For the falling phase of the pulse, the electric potential distribution along the axon is

$$V(x)=\int {E}_{x}\left(x\right)dx=\frac{V{\mu }_{0}N{{R}_{c}}^{2}}{2Ll}{\text{atan}}(\frac{x}{y}){e}^{-\frac{tR}{L}}$$
(8)

We used the parameters of the miniature coil used in the experiments for these computational analyses (Table 1 in6).

Multi-compartment NEURON modeling of an Aplysia ganglion neuron under magnetic stimulation

The carry-over effects were modeled with a multi-compartment soma-axon model of an Aplysia neuron32 using the NEURON simulation environment package80. Briefly, the modeled Aplysia neuron contained a spherical soma and a cylindrical axon (Fig. 2). Detailed geometrical parameters of the modeled neurons can be found elsewhere (Table 2 in4). The Hodgkin–Huxley (H–H)45 type of fast sodium, slow potassium, and leakage channels in the membrane were inserted into each compartment of the modeled neuron. Parameters that defined the biophysics properties of the H/H model can be found elsewhere (Table 3 in4).

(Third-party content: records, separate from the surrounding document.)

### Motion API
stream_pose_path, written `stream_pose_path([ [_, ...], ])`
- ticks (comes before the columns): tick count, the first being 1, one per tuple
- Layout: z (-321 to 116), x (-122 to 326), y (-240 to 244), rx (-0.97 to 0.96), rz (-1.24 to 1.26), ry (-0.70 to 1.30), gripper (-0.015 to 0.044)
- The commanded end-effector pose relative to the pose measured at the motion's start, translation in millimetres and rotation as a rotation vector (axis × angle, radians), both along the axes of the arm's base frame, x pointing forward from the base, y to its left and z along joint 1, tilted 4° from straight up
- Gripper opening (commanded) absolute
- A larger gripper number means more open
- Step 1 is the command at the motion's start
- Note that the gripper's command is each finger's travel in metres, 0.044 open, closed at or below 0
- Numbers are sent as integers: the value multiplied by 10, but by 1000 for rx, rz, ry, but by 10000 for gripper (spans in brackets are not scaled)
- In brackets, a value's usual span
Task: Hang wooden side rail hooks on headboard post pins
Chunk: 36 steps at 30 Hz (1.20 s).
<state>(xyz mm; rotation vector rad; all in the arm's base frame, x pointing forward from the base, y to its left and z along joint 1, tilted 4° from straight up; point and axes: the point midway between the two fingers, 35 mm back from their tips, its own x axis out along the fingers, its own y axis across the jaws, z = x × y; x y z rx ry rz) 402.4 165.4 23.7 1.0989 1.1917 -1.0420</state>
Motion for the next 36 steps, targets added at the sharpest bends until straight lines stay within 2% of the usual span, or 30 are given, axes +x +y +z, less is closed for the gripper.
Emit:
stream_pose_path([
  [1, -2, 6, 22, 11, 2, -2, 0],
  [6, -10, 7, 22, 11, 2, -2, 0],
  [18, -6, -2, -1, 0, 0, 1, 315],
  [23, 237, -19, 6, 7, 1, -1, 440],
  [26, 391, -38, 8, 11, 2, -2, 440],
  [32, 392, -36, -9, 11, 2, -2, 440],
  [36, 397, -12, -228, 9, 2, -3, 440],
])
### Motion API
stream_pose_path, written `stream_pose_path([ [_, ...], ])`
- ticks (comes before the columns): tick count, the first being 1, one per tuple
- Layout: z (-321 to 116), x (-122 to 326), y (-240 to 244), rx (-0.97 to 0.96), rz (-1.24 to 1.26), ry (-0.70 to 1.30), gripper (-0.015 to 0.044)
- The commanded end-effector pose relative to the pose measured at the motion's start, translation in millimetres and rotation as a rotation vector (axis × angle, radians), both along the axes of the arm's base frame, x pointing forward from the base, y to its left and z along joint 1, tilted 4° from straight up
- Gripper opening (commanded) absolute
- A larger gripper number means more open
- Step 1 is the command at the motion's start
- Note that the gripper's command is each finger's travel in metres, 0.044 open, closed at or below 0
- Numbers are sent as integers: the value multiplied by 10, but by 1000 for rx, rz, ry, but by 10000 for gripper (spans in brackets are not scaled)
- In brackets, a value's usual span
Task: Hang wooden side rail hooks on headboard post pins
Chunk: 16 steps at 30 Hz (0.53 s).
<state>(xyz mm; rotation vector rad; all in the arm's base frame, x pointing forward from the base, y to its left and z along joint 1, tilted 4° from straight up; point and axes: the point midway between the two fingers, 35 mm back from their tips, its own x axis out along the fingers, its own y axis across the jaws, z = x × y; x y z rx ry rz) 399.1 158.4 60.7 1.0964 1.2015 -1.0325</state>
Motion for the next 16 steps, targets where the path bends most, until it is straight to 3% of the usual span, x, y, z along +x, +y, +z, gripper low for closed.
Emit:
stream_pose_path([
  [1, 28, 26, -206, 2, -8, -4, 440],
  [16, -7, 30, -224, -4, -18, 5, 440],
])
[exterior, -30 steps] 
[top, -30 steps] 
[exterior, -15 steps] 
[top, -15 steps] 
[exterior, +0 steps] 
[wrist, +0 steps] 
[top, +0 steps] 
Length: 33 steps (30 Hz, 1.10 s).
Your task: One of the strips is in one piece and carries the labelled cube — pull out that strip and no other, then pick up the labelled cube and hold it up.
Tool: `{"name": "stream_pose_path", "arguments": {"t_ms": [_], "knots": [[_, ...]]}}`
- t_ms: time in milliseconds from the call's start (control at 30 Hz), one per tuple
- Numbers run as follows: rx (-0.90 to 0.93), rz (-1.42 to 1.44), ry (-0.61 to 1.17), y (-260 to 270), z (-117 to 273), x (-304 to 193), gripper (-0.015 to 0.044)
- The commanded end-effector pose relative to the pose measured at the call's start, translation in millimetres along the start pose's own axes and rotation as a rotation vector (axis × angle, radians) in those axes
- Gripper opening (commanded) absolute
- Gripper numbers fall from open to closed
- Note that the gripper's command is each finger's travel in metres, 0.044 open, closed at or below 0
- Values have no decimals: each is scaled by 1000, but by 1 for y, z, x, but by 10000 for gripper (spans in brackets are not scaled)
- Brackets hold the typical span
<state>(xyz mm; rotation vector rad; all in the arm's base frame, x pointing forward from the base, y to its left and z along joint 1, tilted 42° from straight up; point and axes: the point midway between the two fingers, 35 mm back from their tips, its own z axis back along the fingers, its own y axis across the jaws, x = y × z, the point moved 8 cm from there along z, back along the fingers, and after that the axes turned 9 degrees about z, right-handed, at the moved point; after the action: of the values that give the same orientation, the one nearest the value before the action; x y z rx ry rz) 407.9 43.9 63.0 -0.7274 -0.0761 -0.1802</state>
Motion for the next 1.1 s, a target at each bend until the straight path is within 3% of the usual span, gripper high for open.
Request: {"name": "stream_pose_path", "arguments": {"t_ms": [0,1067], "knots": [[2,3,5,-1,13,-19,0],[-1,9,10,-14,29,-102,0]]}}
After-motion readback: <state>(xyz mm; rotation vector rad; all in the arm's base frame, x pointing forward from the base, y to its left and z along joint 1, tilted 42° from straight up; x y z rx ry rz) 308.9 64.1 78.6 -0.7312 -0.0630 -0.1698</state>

During NEURON simulation, the electric voltage induced by the miniature coil (Eqs. 7 and 8) was applied to the modeled neuron using the “play” function81 in NEURON. The model was set to run at room temperature (20 °C), as in the electrophysiology experiments. We used biphasic, short pulses with alternating direction to represent the induced electric field. The duration of the pulse was 1 ms41. Both current-clamp and voltage-clamp experiments were performed. For V-clamp, the membrane was held from − 65 to 10 mV for 10 ms. Na and K currents were recorded under each voltage step. Duration of holding voltage was varied from 1 to 10 ms to reveal the sodium tail current.